In this process, we want to create virtual data in a 7:3 ratio and give the means of 0 and 15, respectively.
It would be helpful to check the attached video when running the code at the bottom.
clear; close all; clc;
% My GMM algorithm
%% Make Synthetic Data
% I will create a virtual dataset with two groups. Mean of the groups will be 0, 15 in order to separate them as possible.
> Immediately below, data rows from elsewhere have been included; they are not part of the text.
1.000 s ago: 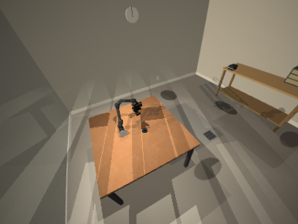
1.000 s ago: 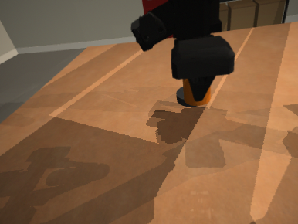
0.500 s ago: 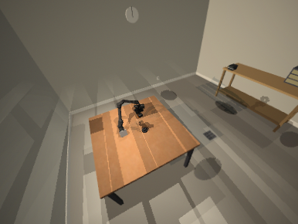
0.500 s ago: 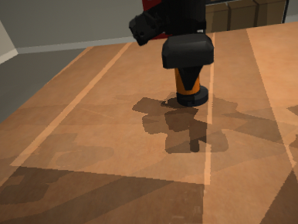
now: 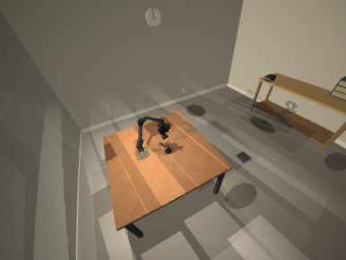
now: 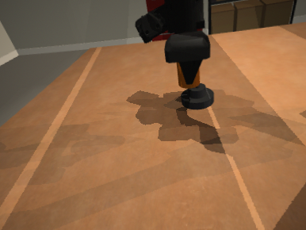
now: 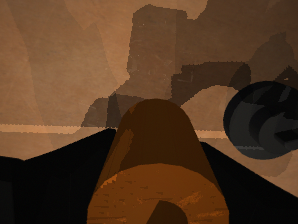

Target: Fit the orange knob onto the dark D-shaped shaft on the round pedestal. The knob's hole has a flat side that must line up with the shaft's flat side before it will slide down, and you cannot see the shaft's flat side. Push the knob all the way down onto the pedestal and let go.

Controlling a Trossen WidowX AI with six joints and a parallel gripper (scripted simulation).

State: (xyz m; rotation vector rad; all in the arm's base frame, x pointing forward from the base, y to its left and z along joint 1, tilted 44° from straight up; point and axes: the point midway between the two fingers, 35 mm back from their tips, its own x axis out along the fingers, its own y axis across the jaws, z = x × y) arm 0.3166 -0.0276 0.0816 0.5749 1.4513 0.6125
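Right now my gripper tip is 130 mm to the left of the dark round pedestal, 100 mm above it and 10 mm past it. Round my gripper tip: orange knob (20 mm above).
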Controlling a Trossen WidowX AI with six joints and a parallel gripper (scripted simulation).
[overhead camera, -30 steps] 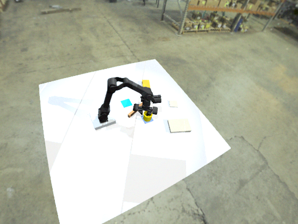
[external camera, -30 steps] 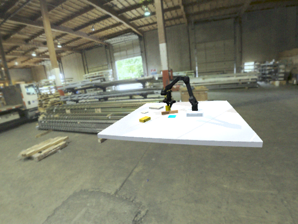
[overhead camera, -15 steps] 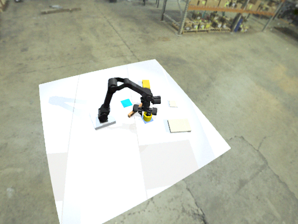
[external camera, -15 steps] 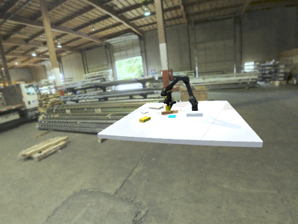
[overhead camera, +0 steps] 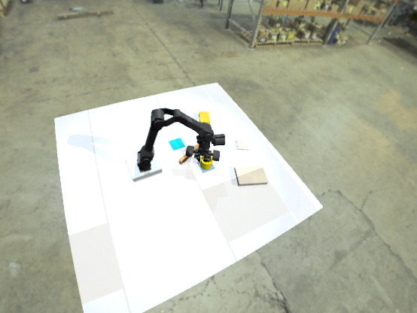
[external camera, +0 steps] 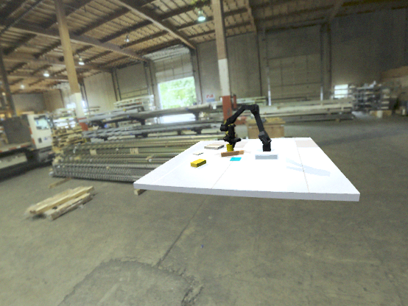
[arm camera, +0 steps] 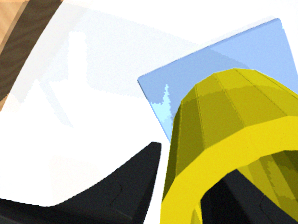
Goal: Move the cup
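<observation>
Right now my gripper tip is 5 cm above the blue pad, 3 cm short of it and 1 cm to the left of it. From my gripper tip the other things lie so: yellow cup: 2 cm ahead, 1 cm to the right; then wooden bar: 10 cm to the left, 3 cm below, 2 cm behind; then cyan pad: 21 cm to the left, 8 cm behind, 5 cm below.
</observation>
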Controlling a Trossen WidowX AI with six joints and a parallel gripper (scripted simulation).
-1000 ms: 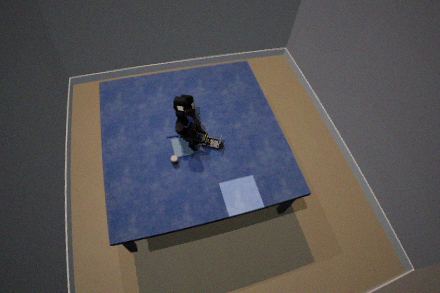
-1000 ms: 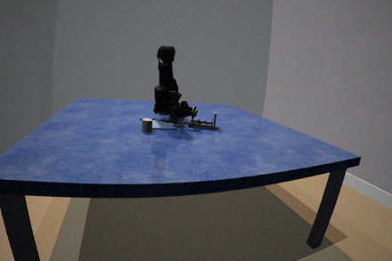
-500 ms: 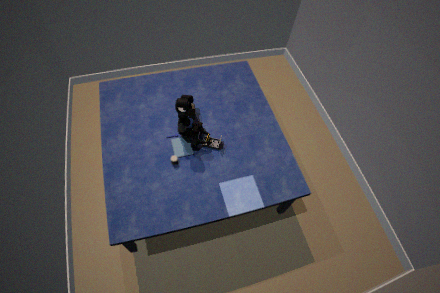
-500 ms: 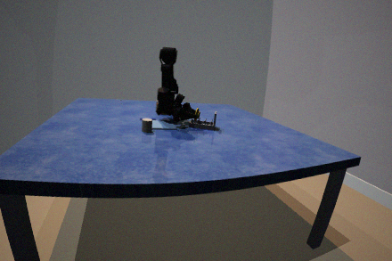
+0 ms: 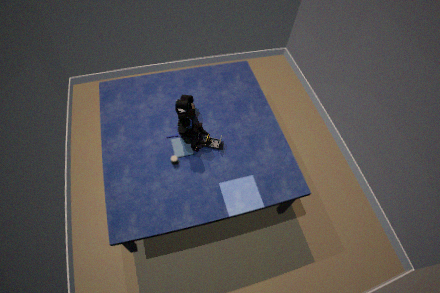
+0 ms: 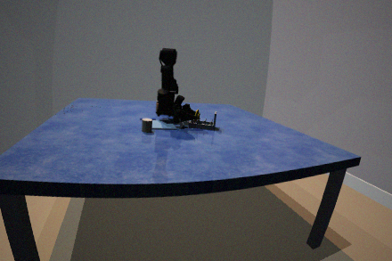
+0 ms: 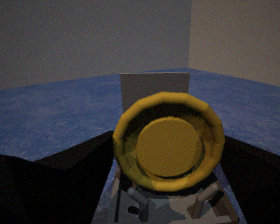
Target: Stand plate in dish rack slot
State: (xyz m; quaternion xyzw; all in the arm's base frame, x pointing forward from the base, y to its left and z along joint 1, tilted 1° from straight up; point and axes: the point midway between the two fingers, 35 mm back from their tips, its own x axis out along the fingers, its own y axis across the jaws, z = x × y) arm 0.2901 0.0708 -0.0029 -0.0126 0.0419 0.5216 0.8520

% The ratio of the number of groups will be 7:3. I.e., phi = [0.7, 0.3].
% Creating dataset
rng(1)
mu = [0, 15];
vars = [12, 3];
n_data = 1000;
phi = [0.7, 0.3];
X = [];
for i_data = 1:n_data
if rand(1) < 0.7
X(end+1) = randn(1) * sqrt(vars(1)) + mu(1);
else
X(end+1) = randn(1) * sqrt(vars(2)) + mu(2);
end
end
% To check the distribution of data
figure('position',[628, 334, 774, 577],'color','w');
histogram(X, 50,'Normalization','pdf')
xx = linspace(-30, 30, 100);
yy1 = normpdf(xx, mu(1), sqrt(vars(1)));
yy2 = normpdf(xx, mu(2), sqrt(vars(2)));
hold on;
grid on;
plot(xx, yy1 * phi(1)+ yy2 * phi(2), 'k','linewidth',2); % 즉, phi = [0.7, 0.3]
xlabel('x');
ylabel('pdf');
%% GMM Algorithm
clear h
my_normal = @(x, mu, sigma) 1/(sigma * sqrt(2*pi)).*exp(-1 * (x-mu).^2/(2*sigma^2));
% random initialization
est_mu = [-25, 20];
est_vars = [7, 9.5];
est_w = zeros(n_data, 2);
est_phi = [0.5, 0.5];
est_yy1 = normpdf(xx, est_mu(1), sqrt(est_vars(1)));
est_yy2 = normpdf(xx, est_mu(2), sqrt(est_vars(2)));
h1 = plot(xx, est_yy1 * est_phi(1), 'r','linewidth',4);
h2 = plot(xx, est_yy2 * est_phi(2), 'g','linewidth',4);
t = text(-27, 0.075, 'the first initialization','fontsize',12);
pause;
delete(t);
delete(h1);
delete(h2);
% GMM iteration
n_iter = 50;
for i_iter = 1:n_iter
%%%%%%%%%%%%%%%%%%%%%%%%%%% E-step %%%%%%%%%%%%%%%%%%%%%%%%%%%%%%%%%%%%
for i_data = 1:n_data
l1 = my_normal(X(i_data), est_mu(1), sqrt(est_vars(1)));
l2 = my_normal(X(i_data), est_mu(2), sqrt(est_vars(2)));
est_w(i_data, 1) = (l1 * est_phi(1)) / (l1 * est_phi(1) + l2 * est_phi(2));
est_w(i_data, 2) = (l2 * est_phi(2)) / (l1 * est_phi(1) + l2 * est_phi(2));
end
%%%%%%%%%%%%%%%%%%%%%%%%%%% E-step done %%%%%%%%%%%%%%%%%%%%%%%%%%%%%%%
%%%%%%%%%%%%%%%%%%%%%%%%%%% M-step %%%%%%%%%%%%%%%%%%%%%%%%%%%%%%%%%%%%
% Estimating phi
est_phi = 1/n_data * sum(est_w, 1);
% Estimating mu
est_mu(1) = (X * est_w(:,1))/sum(est_w(:,1));
est_mu(2) = (X * est_w(:,2))/sum(est_w(:,2));
% Estimating Sigma
est_vars(1) = sum(est_w(:,1)'.*(X-est_mu(1)).^2)/sum(est_w(:,1));
est_vars(2) = sum(est_w(:,2)'.*(X-est_mu(2)).^2)/sum(est_w(:,2));
%%%%%%%%%%%%%%%%%%%%%%%%%%% M-step done %%%%%%%%%%%%%%%%%%%%%%%%%%%%%%%
% Below is for visualization
est_yy1 = normpdf(xx, est_mu(1), sqrt(est_vars(1)));
est_yy2 = normpdf(xx, est_mu(2), sqrt(est_vars(2)));
h1 = plot(xx, est_yy1 * est_phi(1), 'r','linewidth',4);
h2 = plot(xx, est_yy2 * est_phi(2), 'g','linewidth',4);
t = text(-27, 0.075, ['Epoch: ',num2str(i_iter),' / ',num2str(n_iter)],'fontsize',12);
pause;
if i_iter < n_iter
delete(t);
delete(h1);
delete(h2);
end
end
Figure 11. The visualization of GMM clustering for my virtual dataset.